Action item: The data should be restated word for word, in full.

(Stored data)
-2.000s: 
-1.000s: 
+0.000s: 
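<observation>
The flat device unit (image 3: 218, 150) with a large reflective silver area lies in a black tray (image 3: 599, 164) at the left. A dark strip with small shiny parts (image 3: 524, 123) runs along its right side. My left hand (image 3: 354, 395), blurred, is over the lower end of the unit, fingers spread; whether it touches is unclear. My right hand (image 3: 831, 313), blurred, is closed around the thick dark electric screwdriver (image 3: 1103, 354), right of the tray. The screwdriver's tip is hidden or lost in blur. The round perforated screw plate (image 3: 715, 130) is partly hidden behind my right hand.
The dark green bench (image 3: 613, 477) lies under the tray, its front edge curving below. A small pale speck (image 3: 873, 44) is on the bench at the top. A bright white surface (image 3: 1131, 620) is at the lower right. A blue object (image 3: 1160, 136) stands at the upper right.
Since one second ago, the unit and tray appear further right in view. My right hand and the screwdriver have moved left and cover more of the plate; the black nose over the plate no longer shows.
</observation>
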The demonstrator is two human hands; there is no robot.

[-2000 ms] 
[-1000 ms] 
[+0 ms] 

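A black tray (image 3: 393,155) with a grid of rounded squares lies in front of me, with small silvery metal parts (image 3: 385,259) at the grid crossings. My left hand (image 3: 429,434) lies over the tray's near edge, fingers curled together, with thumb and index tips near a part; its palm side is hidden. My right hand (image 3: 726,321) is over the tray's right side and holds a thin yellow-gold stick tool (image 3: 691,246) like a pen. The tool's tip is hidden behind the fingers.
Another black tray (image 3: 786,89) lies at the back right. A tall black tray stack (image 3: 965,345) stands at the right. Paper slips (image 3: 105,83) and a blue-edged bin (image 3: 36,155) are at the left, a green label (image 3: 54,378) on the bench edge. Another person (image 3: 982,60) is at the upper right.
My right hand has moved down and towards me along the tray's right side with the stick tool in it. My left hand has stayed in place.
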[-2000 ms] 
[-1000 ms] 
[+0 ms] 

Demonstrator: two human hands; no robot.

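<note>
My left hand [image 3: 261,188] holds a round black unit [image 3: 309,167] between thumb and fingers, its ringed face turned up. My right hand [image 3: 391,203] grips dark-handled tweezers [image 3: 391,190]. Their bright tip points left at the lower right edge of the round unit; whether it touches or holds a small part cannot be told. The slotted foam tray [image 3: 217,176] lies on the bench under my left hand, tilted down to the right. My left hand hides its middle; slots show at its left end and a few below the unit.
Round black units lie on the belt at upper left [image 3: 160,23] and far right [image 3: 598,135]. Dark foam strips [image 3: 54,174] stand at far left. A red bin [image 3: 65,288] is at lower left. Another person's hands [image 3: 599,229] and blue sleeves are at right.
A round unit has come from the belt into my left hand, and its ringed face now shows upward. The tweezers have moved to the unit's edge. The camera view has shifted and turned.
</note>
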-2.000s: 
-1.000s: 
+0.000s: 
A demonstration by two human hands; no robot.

Written solution:
-2.000s: 
-1.000s: 
+0.000s: 
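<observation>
The flat device unit (image 3: 218, 150) with a large reflective silver area lies in a black tray (image 3: 599, 164) at the left. A dark strip with small shiny parts (image 3: 524, 123) runs along its right side. My left hand (image 3: 354, 395), blurred, is over the lower end of the unit, fingers spread; whether it touches is unclear. My right hand (image 3: 831, 313), blurred, is closed around the thick dark electric screwdriver (image 3: 1103, 354), right of the tray. The screwdriver's tip is hidden or lost in blur. The round perforated screw plate (image 3: 715, 130) is partly hidden behind my right hand.
The dark green bench (image 3: 613, 477) lies under the tray, its front edge curving below. A small pale speck (image 3: 873, 44) is on the bench at the top. A bright white surface (image 3: 1131, 620) is at the lower right. A blue object (image 3: 1160, 136) stands at the upper right.
Since one second ago, the unit and tray appear further right in view. My right hand and the screwdriver have moved left and cover more of the plate; the black nose over the plate no longer shows.
</observation>
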The demonstrator is two human hands; there is no robot.

[-2000 ms] 
[-1000 ms] 
[+0 ms] 

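A black tray (image 3: 393,155) with a grid of rounded squares lies in front of me, with small silvery metal parts (image 3: 385,259) at the grid crossings. My left hand (image 3: 429,434) lies over the tray's near edge, fingers curled together, with thumb and index tips near a part; its palm side is hidden. My right hand (image 3: 726,321) is over the tray's right side and holds a thin yellow-gold stick tool (image 3: 691,246) like a pen. The tool's tip is hidden behind the fingers.
Another black tray (image 3: 786,89) lies at the back right. A tall black tray stack (image 3: 965,345) stands at the right. Paper slips (image 3: 105,83) and a blue-edged bin (image 3: 36,155) are at the left, a green label (image 3: 54,378) on the bench edge. Another person (image 3: 982,60) is at the upper right.
My right hand has moved down and towards me along the tray's right side with the stick tool in it. My left hand has stayed in place.
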[-2000 ms] 
[-1000 ms] 
[+0 ms] 

Demonstrator: two human hands; no robot.

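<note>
My left hand [image 3: 261,188] holds a round black unit [image 3: 309,167] between thumb and fingers, its ringed face turned up. My right hand [image 3: 391,203] grips dark-handled tweezers [image 3: 391,190]. Their bright tip points left at the lower right edge of the round unit; whether it touches or holds a small part cannot be told. The slotted foam tray [image 3: 217,176] lies on the bench under my left hand, tilted down to the right. My left hand hides its middle; slots show at its left end and a few below the unit.
Round black units lie on the belt at upper left [image 3: 160,23] and far right [image 3: 598,135]. Dark foam strips [image 3: 54,174] stand at far left. A red bin [image 3: 65,288] is at lower left. Another person's hands [image 3: 599,229] and blue sleeves are at right.
A round unit has come from the belt into my left hand, and its ringed face now shows upward. The tweezers have moved to the unit's edge. The camera view has shifted and turned.
</note>
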-2.000s: 
-1.000s: 
+0.000s: 
A demonstration by two human hands; no robot.

Nothing remains to be added to the response.